WHAT THE EXERCISE ASKS
Without including any picture, copy the entries that follow word for word.

[STUDY MATERIAL Boundary: Start]

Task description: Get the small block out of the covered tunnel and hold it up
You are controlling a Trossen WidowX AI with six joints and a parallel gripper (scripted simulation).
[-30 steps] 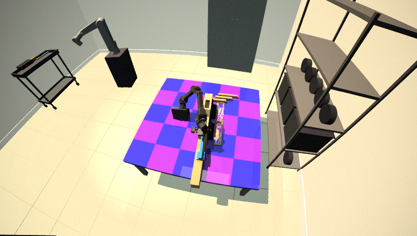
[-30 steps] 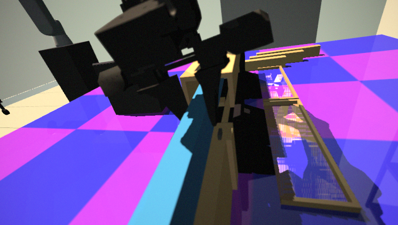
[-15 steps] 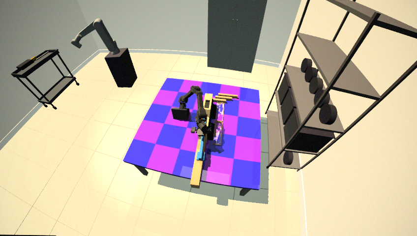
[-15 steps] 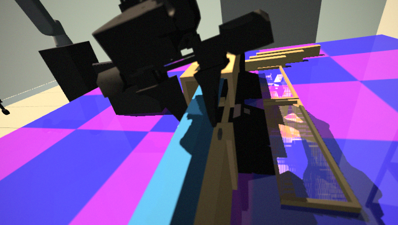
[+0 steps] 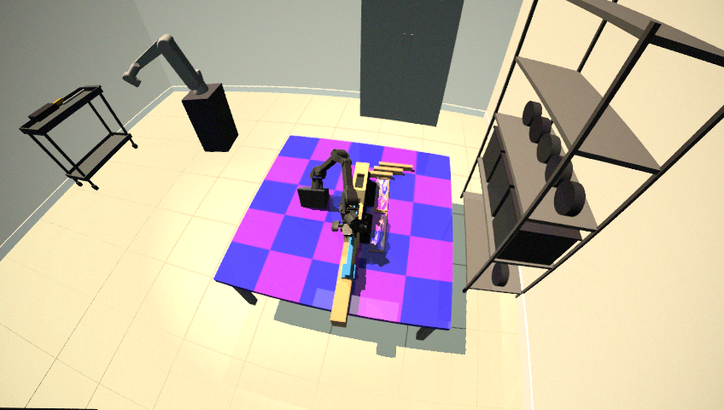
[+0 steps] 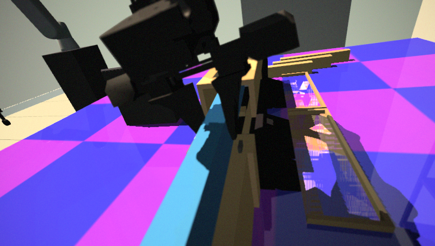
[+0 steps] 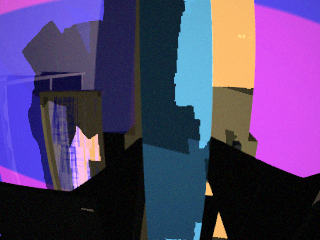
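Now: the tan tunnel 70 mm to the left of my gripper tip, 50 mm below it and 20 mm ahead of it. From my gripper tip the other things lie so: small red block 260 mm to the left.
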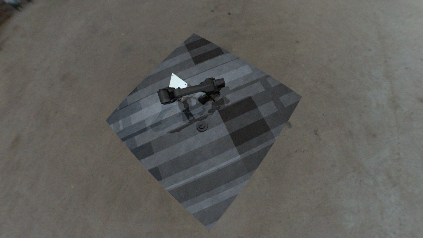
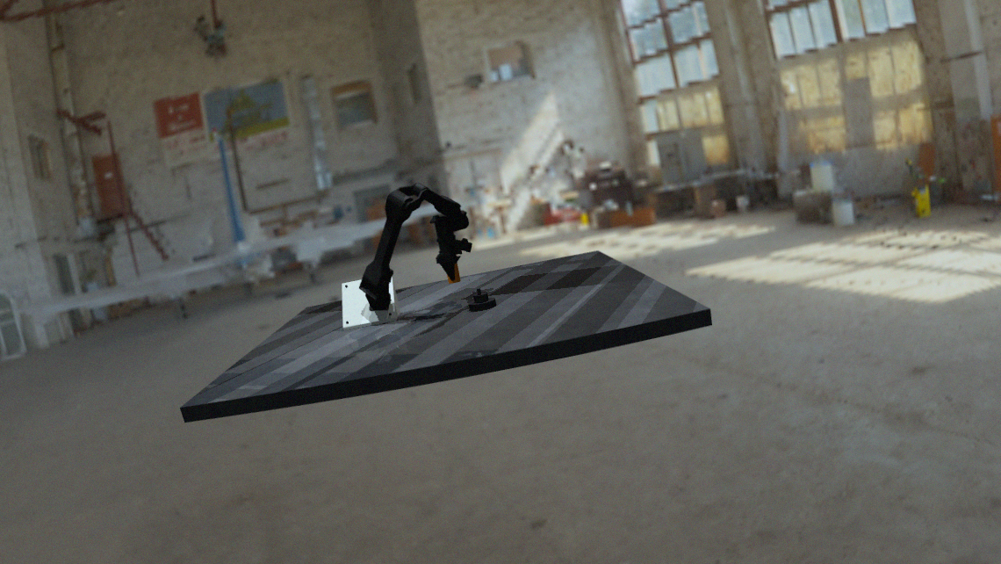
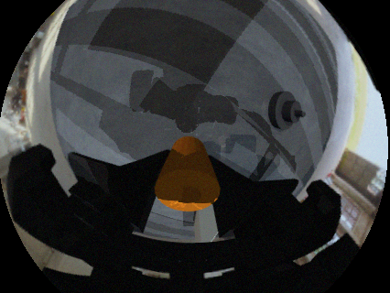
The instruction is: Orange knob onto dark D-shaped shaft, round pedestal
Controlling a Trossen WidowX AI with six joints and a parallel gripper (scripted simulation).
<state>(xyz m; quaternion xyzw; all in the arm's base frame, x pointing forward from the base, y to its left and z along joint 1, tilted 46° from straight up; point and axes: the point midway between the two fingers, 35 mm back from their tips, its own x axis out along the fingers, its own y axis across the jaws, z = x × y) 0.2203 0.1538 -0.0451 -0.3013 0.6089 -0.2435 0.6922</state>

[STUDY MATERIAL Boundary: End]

RESPONSE TO THE EXERCISE
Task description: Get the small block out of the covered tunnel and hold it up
You are controlling a Trossen WidowX AI with six joints and a parallel gripper (scripted simulation).
[-30 steps] 
[-30 steps] 
[-15 steps] 
[-15 steps] 
[+0 steps] 
[+0 steps] 
[+0 steps] 
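Now: the tan tunnel 70 mm to the left of my gripper tip, 50 mm below it and 20 mm ahead of it. From my gripper tip the other things lie so: small red block 260 mm to the left.
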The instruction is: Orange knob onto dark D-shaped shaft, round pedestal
Controlling a Trossen WidowX AI with six joints and a parallel gripper (scripted simulation).
<state>(xyz m; quaternion xyzw; all in the arm's base frame, x pointing forward from the base, y to its left and z along joint 1, tilted 46° from straight up; point and axes: the point midway between the two fingers, 35 mm back from their tips, its own x axis out along the fingers, its own y axis across the jaws, z = x × y) 0.2203 0.1538 -0.0451 -0.3013 0.6089 -0.2435 0.6922</state>

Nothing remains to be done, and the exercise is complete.